** DIRECTIONS FOR THIS TASK **
Look below for the line containing "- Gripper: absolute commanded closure"; from there through the line containing "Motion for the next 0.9", both lines included, please set down each line exactly and nothing else.

Start of DATASET CONTENT

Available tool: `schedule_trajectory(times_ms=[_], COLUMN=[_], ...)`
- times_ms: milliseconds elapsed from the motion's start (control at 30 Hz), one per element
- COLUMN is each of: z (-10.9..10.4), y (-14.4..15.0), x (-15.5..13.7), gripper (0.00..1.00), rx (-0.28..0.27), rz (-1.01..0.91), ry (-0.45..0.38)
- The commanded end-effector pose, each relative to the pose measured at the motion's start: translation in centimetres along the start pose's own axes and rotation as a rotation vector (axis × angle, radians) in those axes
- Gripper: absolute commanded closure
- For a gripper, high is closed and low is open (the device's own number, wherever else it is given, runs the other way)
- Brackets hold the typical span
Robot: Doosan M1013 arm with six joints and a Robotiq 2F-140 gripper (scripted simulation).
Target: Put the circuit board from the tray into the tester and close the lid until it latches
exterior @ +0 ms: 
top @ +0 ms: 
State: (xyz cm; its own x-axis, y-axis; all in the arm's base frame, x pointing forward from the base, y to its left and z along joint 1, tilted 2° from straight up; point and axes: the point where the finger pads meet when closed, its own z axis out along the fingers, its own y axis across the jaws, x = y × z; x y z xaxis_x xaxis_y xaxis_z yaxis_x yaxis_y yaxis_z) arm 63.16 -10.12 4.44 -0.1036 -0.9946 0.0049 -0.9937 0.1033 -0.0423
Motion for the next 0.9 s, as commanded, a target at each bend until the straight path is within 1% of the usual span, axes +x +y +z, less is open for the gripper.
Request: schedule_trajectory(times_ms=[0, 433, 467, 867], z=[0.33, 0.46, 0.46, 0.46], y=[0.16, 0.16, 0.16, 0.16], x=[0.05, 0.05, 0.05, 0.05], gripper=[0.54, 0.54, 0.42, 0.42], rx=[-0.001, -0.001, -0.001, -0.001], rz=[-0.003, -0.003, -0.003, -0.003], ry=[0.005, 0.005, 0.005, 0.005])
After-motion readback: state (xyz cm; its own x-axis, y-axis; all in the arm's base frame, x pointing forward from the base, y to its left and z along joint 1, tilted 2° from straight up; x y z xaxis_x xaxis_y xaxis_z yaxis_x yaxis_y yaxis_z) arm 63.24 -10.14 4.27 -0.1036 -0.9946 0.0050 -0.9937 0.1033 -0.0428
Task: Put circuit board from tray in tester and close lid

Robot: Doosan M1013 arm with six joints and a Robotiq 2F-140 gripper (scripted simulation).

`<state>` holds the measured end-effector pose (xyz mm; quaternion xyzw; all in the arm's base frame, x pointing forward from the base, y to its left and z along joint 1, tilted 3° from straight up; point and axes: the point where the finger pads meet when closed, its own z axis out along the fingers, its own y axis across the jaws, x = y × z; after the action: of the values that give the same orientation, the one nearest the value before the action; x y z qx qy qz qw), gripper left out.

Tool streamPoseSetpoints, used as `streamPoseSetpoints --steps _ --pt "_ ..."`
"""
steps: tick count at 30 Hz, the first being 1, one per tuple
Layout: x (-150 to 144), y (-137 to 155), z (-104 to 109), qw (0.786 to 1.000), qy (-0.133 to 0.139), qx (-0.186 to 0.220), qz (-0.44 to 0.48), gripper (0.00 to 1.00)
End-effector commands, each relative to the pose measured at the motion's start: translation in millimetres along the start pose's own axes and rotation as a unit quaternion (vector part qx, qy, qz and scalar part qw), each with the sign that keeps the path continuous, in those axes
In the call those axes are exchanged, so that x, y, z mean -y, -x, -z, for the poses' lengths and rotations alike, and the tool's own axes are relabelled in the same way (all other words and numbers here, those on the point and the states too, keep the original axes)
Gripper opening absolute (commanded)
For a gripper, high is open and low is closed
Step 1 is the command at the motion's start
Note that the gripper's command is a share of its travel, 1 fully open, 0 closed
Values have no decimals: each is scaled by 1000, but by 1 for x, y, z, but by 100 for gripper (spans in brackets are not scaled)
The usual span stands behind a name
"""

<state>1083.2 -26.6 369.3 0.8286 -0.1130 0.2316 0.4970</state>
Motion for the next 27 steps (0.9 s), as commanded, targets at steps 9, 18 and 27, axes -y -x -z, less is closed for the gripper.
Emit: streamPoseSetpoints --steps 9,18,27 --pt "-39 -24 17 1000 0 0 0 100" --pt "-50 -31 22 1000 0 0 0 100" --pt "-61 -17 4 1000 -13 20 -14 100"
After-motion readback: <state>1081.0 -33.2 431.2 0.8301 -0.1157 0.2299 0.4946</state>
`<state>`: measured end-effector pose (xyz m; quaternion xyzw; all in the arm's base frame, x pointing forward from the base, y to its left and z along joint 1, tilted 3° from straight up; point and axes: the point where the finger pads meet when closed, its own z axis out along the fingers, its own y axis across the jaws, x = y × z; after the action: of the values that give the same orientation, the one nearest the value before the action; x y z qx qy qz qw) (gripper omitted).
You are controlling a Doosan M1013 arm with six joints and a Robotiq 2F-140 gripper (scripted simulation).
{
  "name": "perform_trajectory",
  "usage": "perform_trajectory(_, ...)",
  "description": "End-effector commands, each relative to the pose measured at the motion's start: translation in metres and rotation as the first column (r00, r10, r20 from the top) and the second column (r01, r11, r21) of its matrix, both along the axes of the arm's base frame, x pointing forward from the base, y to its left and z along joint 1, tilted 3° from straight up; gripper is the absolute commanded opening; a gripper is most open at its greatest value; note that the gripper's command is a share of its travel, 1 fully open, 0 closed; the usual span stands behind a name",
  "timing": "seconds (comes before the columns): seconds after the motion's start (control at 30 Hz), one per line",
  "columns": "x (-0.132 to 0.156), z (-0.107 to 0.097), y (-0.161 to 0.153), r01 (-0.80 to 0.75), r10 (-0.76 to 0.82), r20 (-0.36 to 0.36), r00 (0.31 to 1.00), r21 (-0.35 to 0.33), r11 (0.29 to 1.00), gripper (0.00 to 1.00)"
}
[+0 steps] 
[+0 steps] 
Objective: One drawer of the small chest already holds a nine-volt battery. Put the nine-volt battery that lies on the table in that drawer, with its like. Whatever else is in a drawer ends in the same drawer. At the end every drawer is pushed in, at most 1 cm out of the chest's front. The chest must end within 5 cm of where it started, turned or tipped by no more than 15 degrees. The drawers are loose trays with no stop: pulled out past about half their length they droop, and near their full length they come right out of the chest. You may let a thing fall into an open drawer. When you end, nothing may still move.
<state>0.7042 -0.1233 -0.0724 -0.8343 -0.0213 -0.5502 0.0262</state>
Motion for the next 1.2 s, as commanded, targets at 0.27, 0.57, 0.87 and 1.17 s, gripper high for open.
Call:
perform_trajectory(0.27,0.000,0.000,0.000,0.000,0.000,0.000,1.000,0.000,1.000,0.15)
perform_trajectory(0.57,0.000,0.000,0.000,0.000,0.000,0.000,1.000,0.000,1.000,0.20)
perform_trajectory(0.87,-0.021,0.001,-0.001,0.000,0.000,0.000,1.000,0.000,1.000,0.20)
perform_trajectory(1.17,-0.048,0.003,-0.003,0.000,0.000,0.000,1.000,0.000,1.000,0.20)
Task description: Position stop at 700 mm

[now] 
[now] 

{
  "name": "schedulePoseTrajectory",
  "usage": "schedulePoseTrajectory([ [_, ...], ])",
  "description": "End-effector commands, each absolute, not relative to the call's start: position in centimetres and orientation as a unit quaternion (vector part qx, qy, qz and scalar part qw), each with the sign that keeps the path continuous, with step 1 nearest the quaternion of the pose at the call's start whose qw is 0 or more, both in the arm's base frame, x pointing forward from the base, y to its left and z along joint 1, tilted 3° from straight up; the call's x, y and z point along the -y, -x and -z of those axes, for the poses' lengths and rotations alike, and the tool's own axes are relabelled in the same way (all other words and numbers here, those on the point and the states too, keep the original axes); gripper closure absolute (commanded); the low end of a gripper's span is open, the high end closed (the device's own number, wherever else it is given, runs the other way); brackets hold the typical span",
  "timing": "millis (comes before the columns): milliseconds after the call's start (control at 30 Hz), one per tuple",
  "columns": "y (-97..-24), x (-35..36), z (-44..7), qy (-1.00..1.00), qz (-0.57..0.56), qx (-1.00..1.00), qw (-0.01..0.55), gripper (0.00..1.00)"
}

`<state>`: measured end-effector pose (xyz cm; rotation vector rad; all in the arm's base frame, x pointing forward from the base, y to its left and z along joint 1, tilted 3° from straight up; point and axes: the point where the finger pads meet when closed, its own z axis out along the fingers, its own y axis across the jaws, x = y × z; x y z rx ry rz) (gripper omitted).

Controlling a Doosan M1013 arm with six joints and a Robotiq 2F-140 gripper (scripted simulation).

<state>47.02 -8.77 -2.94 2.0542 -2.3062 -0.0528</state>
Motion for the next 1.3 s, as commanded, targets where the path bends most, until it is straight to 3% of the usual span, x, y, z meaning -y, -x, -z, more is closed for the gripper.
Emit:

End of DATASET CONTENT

** SOLUTION BELOW **
- Gripper: absolute commanded closure
- For a gripper, high is closed and low is open (the device's own number, wherever else it is given, runs the other way)
- Brackets hold the typical span
Robot: Doosan M1013 arm with six joints and a Robotiq 2F-140 gripper (scripted simulation).
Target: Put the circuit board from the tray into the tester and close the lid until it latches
exterior @ +0 ms: 
top @ +0 ms: 
State: (xyz cm; its own x-axis, y-axis; all in the arm's base frame, x pointing forward from the base, y to its left and z along joint 1, tilted 2° from straight up; point and axes: the point where the finger pads meet when closed, its own z axis out along the fingers, its own y axis across the jaws, x = y × z; x y z xaxis_x xaxis_y xaxis_z yaxis_x yaxis_y yaxis_z) arm 63.16 -10.12 4.44 -0.1036 -0.9946 0.0049 -0.9937 0.1033 -0.0423
Motion for the next 0.9 s, as commanded, a target at each bend until the straight path is within 1% of the usual span, axes +x +y +z, less is open for the gripper.

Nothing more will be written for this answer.